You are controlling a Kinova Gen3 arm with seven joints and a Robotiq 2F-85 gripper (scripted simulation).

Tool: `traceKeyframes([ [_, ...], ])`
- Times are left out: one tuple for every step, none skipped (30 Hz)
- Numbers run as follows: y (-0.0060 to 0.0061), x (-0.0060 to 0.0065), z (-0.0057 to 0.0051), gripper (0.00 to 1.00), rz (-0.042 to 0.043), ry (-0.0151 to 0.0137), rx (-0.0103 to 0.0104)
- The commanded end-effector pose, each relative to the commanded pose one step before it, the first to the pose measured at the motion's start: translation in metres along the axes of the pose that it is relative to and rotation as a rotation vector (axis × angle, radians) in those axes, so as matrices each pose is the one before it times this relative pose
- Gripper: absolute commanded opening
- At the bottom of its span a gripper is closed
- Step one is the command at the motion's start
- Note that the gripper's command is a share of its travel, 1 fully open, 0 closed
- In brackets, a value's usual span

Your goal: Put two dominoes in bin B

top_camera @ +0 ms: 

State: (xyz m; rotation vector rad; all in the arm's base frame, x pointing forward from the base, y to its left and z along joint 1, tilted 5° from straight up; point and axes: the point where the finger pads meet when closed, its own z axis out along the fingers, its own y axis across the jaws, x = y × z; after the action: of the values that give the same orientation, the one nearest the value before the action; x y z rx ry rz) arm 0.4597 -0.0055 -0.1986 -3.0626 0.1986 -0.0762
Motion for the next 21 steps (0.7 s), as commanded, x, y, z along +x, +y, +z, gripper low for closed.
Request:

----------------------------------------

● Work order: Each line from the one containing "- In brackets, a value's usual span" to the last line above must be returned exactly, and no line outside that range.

● Task solution:
- In brackets, a value's usual span

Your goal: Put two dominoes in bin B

top_camera @ +0 ms: 

State: (xyz m; rotation vector rad; all in the arm's base frame, x pointing forward from the base, y to its left and z along joint 1, tilted 5° from straight up; point and axes: the point where the finger pads meet when closed, its own z axis out along the fingers, its own y axis across the jaws, x = y × z; after the action: of the values that give the same orientation, the one nearest the value before the action; x y z rx ry rz) arm 0.4597 -0.0055 -0.1986 -3.0626 0.1986 -0.0762
Motion for the next 21 steps (0.7 s), as commanded, x, y, z along +x, +y, +z, gripper low for closed.
Request:

The response to this exercise is complete.